__Directions__: Give back every entry exactly; drop the pictures.

# # #

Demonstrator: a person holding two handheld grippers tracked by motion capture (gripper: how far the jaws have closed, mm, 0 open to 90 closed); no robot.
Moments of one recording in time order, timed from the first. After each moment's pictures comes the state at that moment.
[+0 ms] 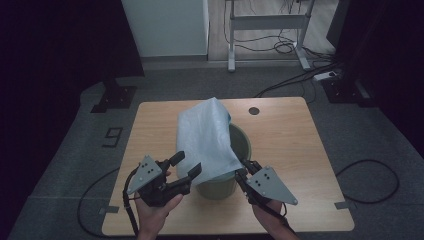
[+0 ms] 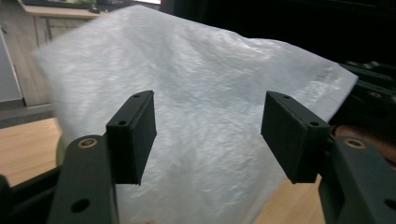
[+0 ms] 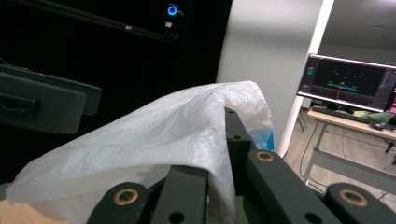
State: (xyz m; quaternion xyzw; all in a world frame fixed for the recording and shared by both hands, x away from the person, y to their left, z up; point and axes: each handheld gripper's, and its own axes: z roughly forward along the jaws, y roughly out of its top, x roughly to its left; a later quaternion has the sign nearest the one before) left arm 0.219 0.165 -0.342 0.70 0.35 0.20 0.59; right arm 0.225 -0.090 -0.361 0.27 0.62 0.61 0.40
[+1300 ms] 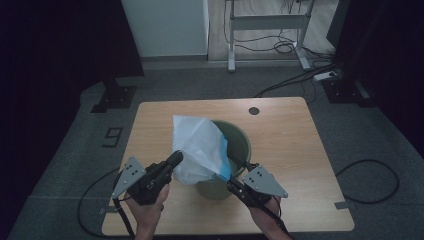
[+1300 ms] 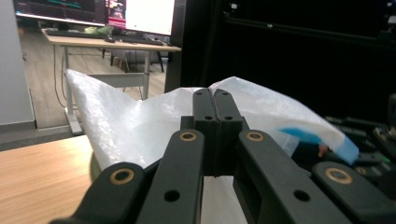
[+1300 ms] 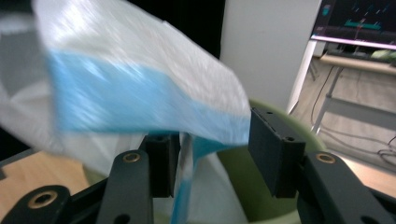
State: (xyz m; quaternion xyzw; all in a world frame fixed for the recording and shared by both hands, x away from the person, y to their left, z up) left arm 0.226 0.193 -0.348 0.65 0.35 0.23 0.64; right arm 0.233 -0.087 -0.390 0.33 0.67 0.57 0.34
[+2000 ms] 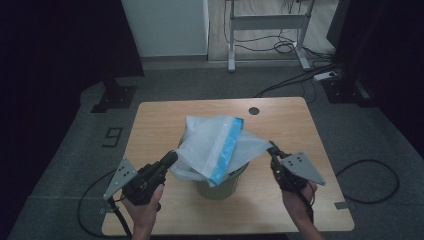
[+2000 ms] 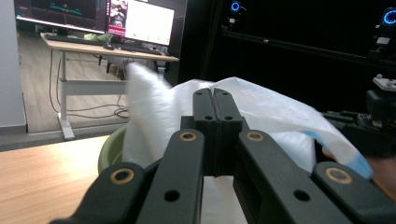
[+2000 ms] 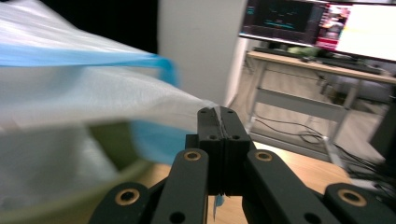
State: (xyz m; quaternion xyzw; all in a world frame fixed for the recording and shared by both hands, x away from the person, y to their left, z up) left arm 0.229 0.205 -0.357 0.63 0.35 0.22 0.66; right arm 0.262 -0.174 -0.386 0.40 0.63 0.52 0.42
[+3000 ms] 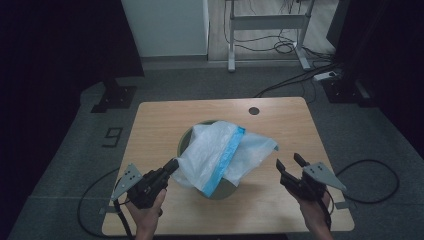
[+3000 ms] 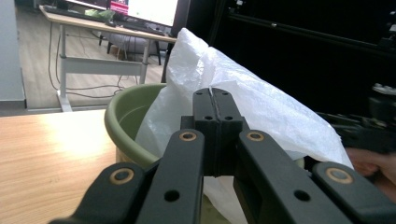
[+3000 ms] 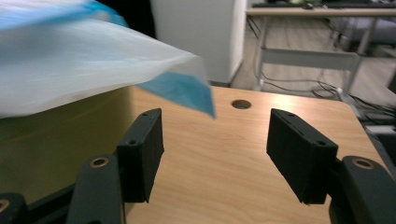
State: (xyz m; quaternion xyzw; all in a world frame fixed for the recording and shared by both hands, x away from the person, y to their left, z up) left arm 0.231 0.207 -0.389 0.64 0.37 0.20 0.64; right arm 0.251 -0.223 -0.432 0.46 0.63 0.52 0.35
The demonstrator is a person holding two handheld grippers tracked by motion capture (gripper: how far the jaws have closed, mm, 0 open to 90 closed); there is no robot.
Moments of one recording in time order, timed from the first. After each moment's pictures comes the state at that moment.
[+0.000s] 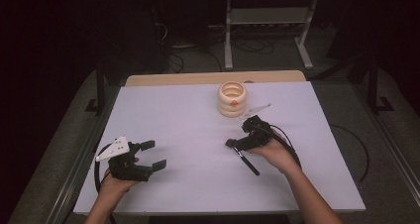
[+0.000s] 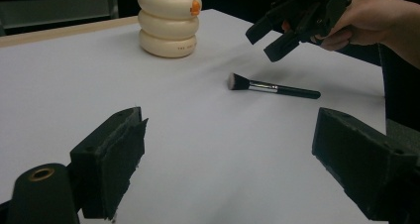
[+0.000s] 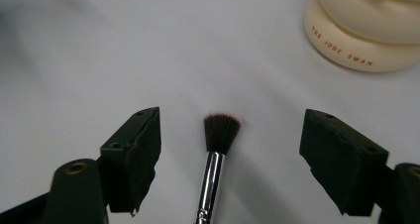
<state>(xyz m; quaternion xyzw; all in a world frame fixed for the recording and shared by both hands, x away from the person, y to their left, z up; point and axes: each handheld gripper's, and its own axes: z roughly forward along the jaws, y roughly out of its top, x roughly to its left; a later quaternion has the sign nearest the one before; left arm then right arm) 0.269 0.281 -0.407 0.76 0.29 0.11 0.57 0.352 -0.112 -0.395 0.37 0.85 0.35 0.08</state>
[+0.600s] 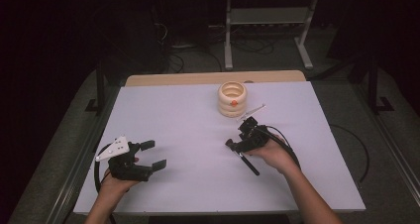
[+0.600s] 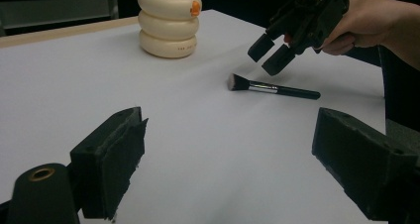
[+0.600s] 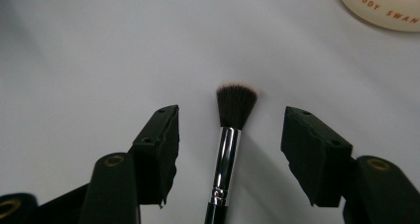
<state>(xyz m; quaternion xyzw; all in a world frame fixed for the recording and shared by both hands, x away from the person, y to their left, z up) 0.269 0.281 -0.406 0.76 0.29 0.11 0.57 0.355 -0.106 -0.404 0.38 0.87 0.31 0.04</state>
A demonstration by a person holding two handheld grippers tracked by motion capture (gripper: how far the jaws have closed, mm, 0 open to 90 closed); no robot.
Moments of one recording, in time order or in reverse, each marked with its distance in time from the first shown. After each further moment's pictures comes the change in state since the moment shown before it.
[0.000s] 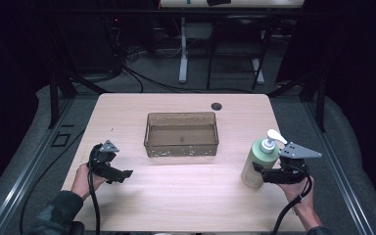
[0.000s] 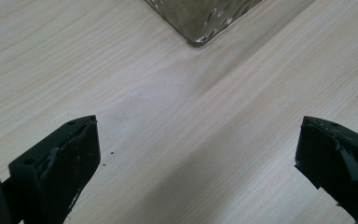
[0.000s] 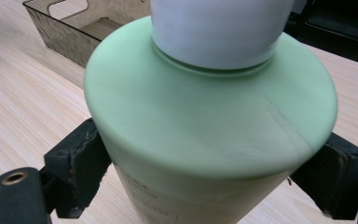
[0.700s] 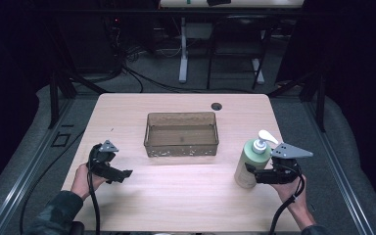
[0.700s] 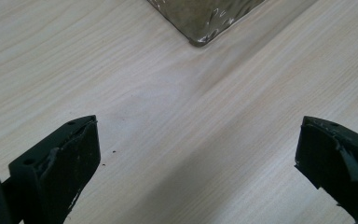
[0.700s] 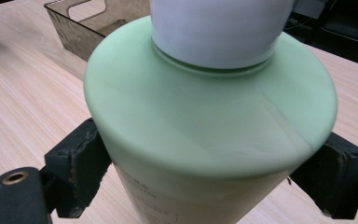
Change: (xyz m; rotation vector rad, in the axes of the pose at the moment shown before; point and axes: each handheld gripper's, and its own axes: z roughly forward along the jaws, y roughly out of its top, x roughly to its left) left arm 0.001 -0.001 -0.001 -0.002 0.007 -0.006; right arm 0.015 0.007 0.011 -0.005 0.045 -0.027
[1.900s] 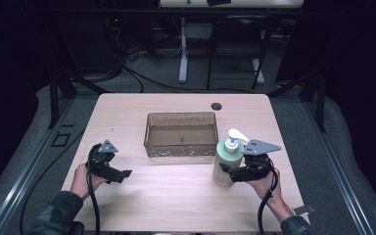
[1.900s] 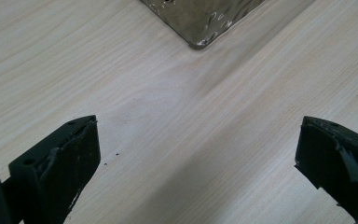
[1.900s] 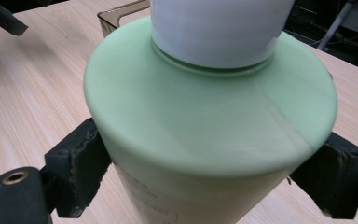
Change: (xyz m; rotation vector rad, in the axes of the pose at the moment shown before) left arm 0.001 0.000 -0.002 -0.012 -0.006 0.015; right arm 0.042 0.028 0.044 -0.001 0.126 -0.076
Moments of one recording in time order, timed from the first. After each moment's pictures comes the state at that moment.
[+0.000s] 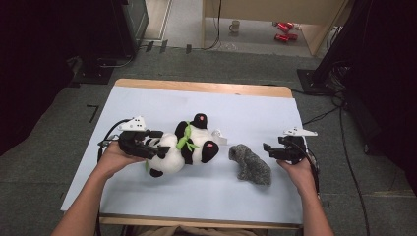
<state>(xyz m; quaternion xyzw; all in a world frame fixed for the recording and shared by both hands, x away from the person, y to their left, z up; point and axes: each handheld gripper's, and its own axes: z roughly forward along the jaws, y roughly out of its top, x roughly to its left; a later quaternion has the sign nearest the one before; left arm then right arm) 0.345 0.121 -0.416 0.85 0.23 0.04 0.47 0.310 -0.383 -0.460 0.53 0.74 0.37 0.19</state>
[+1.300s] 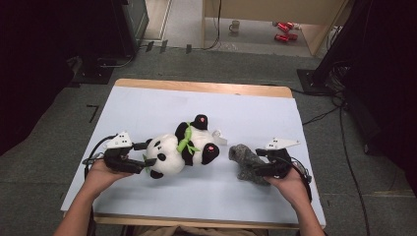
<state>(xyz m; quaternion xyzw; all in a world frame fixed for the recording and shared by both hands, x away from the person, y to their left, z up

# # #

__Answer section__:
Demonstrator: a person holding two handheld grippers tracked by motion capture (gripper: how far the jaws have closed, mm, 0 open to 90 closed); no robot.
Moments of one recording in time order, timed from the first. After each moment's pictures comes the state at that moment.
[+0 ms] 
[+0 ms] 
[+0 ms] 
State: (xyz m; quaternion xyzw; all in a world frame fixed for the recording and shared by both hands, x away from the person, y to their left, z up; point and axes: each handheld gripper's, and its own axes: z roughly forward along the jaws, y roughly out of its top, x roughly to its left; a later quaternion has the sign nearest the one before) left arm 0.219 0.165 -0.342 0.70 0.35 0.20 0.59; right arm 0.225 -0.090 -0.361 0.27 0.62 0.61 0.40
[+1300 ms] 
[+1300 ms] 
[+1300 ms] 
State: (xyz m; quaternion xyzw; all in a world frame fixed for the recording and shared by both hands, x away from the person, y to their left, z up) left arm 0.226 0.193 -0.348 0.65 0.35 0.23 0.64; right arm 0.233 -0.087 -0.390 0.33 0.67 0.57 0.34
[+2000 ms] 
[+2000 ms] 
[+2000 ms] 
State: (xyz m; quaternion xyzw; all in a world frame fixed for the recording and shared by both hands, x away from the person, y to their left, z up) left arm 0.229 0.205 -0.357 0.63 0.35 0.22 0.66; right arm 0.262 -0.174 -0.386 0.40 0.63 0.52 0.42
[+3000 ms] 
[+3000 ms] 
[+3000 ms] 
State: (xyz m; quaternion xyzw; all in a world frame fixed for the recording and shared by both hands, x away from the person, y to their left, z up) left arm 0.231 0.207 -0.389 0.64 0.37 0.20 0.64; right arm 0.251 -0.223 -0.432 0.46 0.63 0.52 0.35
The demonstrator is a person holding two handheld grippers tracked by motion capture (gripper: how far the jaws have closed, mm, 0 open to 90 closed); there is no robot.
Moments of one recording in time order, timed from the first. After each moment's pictures comes the state at that moment.
[+0.000s] 
[+0.000s] 
[+0.000s] 
<state>(xyz m; quaternion xyzw; all in a world frame fixed for the recording and shared by both hands, x away from the person, y to their left, z up; point and axes: each handheld gripper's, and its own axes: z roughly forward along the jaws, y roughly out of its top, x roughly to its left; a later quaternion has the sign nearest the one before; left arm then right arm) 0.269 0.281 -0.407 0.76 0.29 0.11 0.57 0.352 -0.112 -0.395 0.37 0.85 0.35 0.08</state>
[+0.600s] 
[+0.600s] 
[+0.600s] 
<state>(xyz m; quaternion xyzw; all in a world frame fixed for the recording and shared by both hands, x away from the person, y to their left, z up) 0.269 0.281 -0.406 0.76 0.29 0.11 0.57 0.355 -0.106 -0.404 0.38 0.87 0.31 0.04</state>
A demonstration by a person holding two handheld grippers tracked by motion capture (gripper: how far the jaws have closed, mm, 0 open to 90 closed); no robot.
Moments of one recording, in time order or in reverse, each marked with its distance in time from the first shown. After each further moment's pictures comes the change in state since the moment shown before it.
[0.000s] 
[0.000s] 
[0.000s] 
[0.700s] 
[0.700s] 
[0.700s] 
Change: (xyz m; rotation vector rad, in the axes of the pose at the moment shown before; point and axes: each handheld gripper's, and its own axes: z roughly forward along the jaws, y roughly out of its top, x roughly to its left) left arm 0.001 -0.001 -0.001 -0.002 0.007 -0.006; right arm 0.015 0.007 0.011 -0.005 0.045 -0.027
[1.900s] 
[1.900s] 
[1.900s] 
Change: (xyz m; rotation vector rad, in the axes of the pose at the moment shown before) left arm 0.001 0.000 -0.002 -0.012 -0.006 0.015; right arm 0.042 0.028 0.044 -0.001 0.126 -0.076
Moments of one recording in time order, timed from the first. After each moment's pictures comes the state at that moment.
[+0.000s] 
<state>(xyz m; quaternion xyzw; all in a world frame fixed for the recording and shared by both hands, x away from the person, y to their left, z up; point and axes: each handheld gripper's, and its own axes: z roughly forward along the jaws, y roughly out of its top, x roughly to its left; a later quaternion has the sign nearest the one before; left arm then right arm) 0.345 0.121 -0.416 0.85 0.23 0.04 0.47 0.310 -0.383 -0.460 0.53 0.74 0.37 0.19</state>
[+1.300s] 
<state>(xyz m; quaternion xyzw; all in a world frame fixed for the recording and shared by both hands, x away from the person, y to their left, z up

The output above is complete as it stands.